In a recent meeting with other pastors, I was asked about the strengths and weaknesses of the Stone-Campbell Restoration Movement. As I considered the question, it became clear to me that our strengths and our weaknesses are the same: our commitment to Jesus and to the Bible, or our attitude toward Jesus and the Bible.*
Historically, Restoration Movement Churches are very committed both to following Jesus and taking the Bible seriously. This commitment brings a desire for restoring New Testament Christianity and the vision of Christian unity as depicted in the New Testament. This vision causes us to seek truth in the Scripture so that we are faithful to King Jesus. Although we’ve never done this perfectly, our intent has always been faithfulness to Jesus and revering the Bible as the inspired word of God.

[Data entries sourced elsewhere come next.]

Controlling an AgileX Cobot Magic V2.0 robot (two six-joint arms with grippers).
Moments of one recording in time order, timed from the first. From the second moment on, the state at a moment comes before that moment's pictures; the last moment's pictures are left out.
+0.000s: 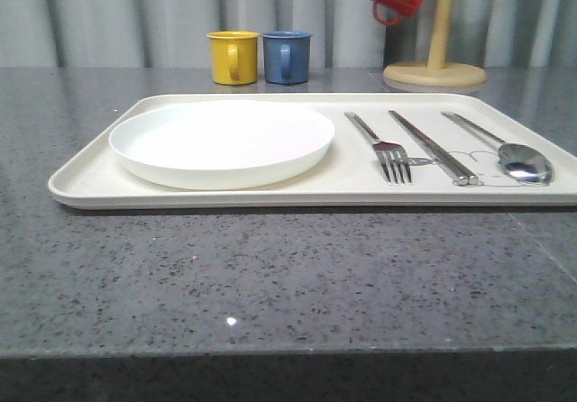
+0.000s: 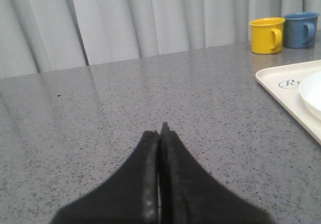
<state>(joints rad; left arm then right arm) 0.03 0.00 -0.06 -0.09 0.16 0.21 0.33 0.51 -0.85 0.08 1.05 -0.08</state>
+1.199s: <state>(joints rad) 0.03 0.00 0.00 -0.10 0.06 0.09 0.33 0.51 -0.85 0.08 1.05 -0.08</state>
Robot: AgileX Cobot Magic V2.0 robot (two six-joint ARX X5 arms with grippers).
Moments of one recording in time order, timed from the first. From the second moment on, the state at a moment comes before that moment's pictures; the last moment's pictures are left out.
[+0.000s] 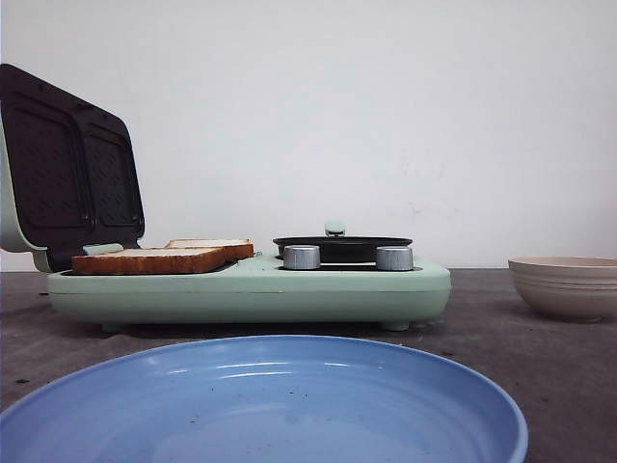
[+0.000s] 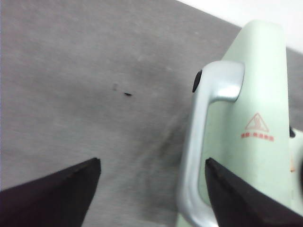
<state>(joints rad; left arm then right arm) 0.26 1.46 1.50 -0.78 0.32 -0.21 0.61 0.68 1.17 -0.73 -0.15 0.10</state>
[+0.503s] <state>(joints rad) 0.33 1.58 1.50 -0.70 0.59 -0.38 0.61 0.68 1.17 -0.77 -0.15 0.11</state>
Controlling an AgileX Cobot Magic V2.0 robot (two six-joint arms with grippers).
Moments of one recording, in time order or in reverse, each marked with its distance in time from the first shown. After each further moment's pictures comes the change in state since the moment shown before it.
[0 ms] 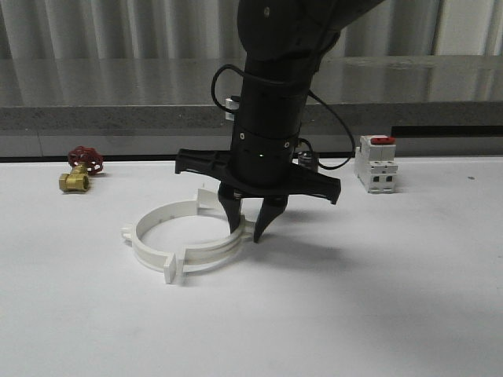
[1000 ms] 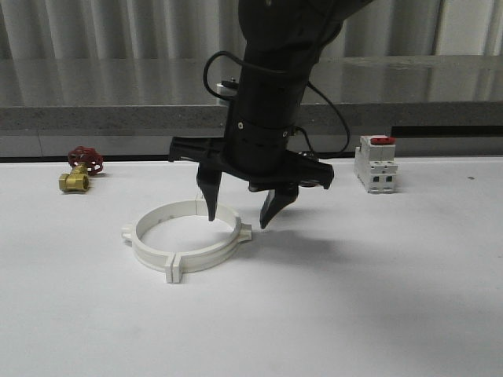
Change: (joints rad) left arm 0.000 0.000 0.000 0.000 0.000 0.000; right arm -0.004 -0.021 0.000 0.002 -0.056 -0.102
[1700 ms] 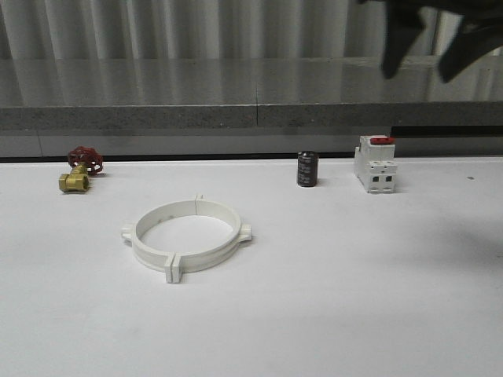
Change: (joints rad) left arm 0.000 0.000 0.000 0.000 0.000 0.000; right arm -0.363 -0.617 0.321 -0.060 0.059 -0.363
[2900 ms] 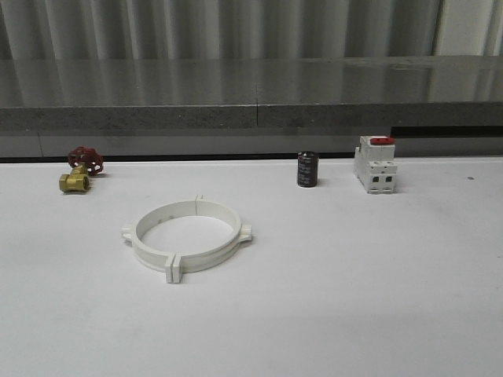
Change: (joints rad) left arm 0.000 0.000 0.000 0.000 0.000 0.000; right arm -0.227 -1.107 0.592 0.087 0.198 -0.304
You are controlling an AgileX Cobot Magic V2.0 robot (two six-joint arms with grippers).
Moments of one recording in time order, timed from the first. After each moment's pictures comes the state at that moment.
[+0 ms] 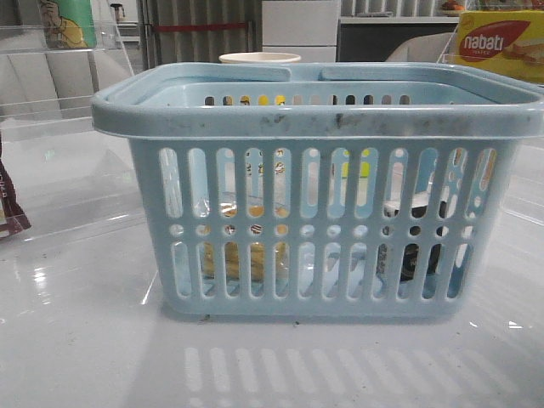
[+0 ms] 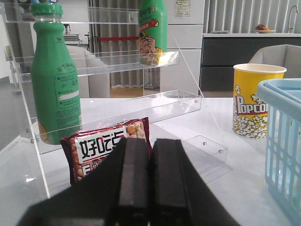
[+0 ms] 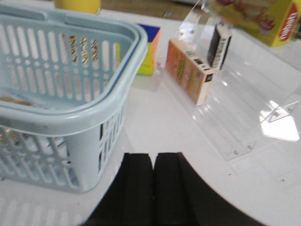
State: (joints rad) left arm -0.06 -0.01 0.01 0.00 0.02 0.02; right arm 0.07 0.25 -0.33 0.10 0.42 -0.11
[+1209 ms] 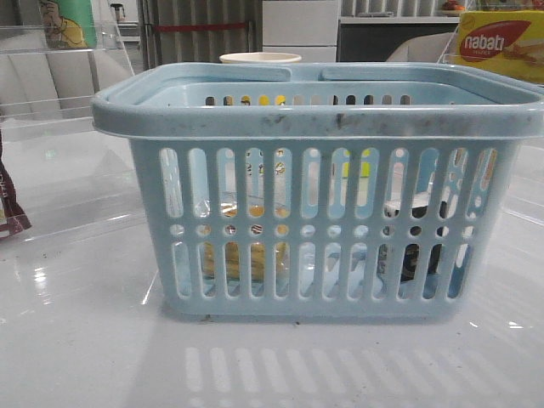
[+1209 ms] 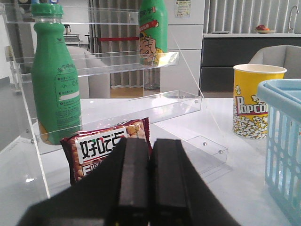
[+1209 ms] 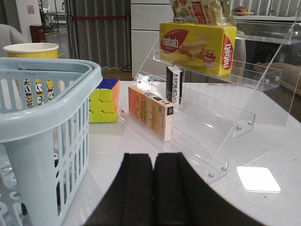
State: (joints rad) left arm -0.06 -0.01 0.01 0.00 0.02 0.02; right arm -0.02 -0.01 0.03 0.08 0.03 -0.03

At the same time, we have presumably subordinated faithfulness to Jesus to getting the Bible right. Restoring New Testament Christianity requires “rightly dividing the word” (cf. 2 Tim 2:15, KJV). Failure to do so is tantamount to being in error and rejecting the apostolic teaching of Jesus in Scripture. This approach also means that unity requires uniformity, a pursuit that comes at the expense of relationships. Condemnation and disfellowshipping the “errant brother” are used to control others and keep churches within the party lines of sound doctrine, or our unwritten creed.
However, loving others is what lies at the heart of Christian living. Jesus himself said, “I give you a new commandment: Love each other. Just as I have loved you, so you also must love each other” (John 13:34 CEB). Jesus gave this command after he washed the feet of his disciples, including one disciple who would betray him and another who would deny him. If Jesus had only known how to disfellowship them… Or maybe we still need to learn from Jesus what it means to love each other.

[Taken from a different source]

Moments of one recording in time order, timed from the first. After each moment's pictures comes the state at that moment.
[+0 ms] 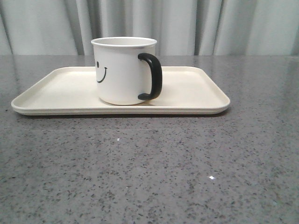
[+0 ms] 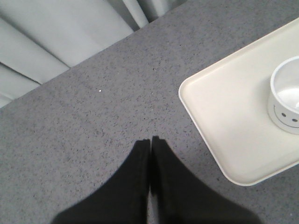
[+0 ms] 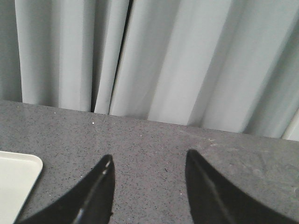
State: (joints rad) left arm -0.53 1.14 -1.59 0.37 1.27 -0.05; right arm 0.01 0.59 -0.89 0.00 0.49 -0.10
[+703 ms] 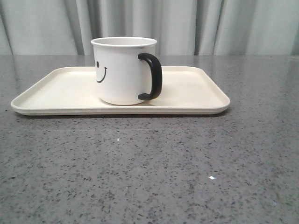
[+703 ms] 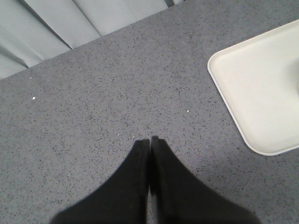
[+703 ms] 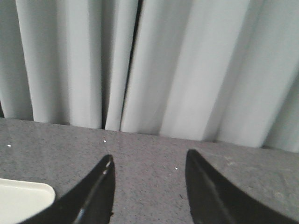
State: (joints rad) left arm -0.53 0.90 -1.36 0.46 1.27 -0.18; right arm 0.02 0.84 -1.15 0.07 0.54 -0.12
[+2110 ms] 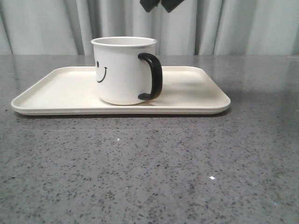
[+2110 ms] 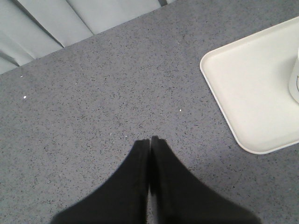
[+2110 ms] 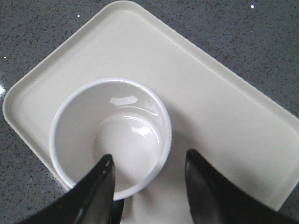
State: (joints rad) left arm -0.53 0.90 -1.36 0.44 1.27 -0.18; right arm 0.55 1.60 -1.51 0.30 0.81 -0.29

Lest I am misunderstood, I do believe we should always seek to follow Jesus, and we should do so by taking Scripture seriously. But as we do so, we must also learn how to love each other, even when we disagree. We will never agree with each other on every matter.

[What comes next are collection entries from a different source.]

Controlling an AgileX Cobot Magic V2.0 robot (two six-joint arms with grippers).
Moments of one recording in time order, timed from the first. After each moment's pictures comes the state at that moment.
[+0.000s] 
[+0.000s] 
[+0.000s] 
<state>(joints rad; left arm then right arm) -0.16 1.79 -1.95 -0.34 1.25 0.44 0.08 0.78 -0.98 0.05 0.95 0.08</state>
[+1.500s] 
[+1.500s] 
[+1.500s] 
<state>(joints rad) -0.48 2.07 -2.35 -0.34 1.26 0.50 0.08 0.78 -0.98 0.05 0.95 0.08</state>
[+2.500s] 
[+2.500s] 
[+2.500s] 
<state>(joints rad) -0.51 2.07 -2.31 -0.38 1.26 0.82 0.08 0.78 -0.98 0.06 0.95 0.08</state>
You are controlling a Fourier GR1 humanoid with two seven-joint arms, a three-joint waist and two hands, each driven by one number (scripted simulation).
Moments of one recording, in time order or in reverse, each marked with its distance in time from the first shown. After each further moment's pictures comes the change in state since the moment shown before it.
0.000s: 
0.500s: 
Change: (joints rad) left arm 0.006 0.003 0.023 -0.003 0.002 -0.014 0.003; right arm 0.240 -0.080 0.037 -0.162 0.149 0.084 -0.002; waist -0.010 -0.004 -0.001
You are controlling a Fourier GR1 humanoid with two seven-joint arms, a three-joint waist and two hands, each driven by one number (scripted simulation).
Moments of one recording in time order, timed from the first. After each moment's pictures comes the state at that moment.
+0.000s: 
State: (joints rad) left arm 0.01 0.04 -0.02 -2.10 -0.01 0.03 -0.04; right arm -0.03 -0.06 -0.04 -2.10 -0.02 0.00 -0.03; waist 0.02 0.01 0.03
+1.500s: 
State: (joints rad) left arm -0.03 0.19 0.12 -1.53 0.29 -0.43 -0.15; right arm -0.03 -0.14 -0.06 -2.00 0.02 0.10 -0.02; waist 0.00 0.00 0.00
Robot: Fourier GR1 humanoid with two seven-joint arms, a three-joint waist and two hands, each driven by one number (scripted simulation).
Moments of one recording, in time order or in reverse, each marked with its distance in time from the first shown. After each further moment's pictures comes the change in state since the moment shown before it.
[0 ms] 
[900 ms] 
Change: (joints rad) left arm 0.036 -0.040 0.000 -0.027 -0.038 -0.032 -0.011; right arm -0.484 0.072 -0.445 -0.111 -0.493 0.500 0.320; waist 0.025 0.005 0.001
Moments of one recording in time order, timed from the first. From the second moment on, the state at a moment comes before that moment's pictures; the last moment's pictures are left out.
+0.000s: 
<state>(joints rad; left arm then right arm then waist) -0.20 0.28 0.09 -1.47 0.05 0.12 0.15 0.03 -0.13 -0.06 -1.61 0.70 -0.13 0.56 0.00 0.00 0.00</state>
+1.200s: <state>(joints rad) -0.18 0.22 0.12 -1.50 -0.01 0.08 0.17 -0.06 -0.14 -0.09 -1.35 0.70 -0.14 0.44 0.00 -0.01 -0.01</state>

The desire to follow Jesus and take the Bible seriously is honorable. I hope we never lose that desire, but we also need to value loving each other and embodying the oneness (unity) that we already have in Christ. Therefore, our desire for unity must include openness to differing views. In fact, discussing differing views can even sharpen our minds and bring us closer together. Ultimately, very few differences are worth losing family over.
Grace is especially necessary on social media where many of us find it easy to respond in an unnecessary, even hurtful, manner. I know from personal experience how social media can be a helpful medium for building connections and friendships; I also know how easy it is to eviscerate someone with one unwise comment, whether we intend to do so or not.
Unity in Christ is not something we can manufacture on our own. Rather, it is a gift of grace from God that we must embrace. Doing so requires love to be fleshed out in the practices of humility, patience, forgiveness and yes, even tolerance of each other even when we disagree.
May we all remember that even in our disagreements we must love one another as Jesus loves us!
*This article was originally written for Common Grounds Unity, published on Saturday, April 3, 2021.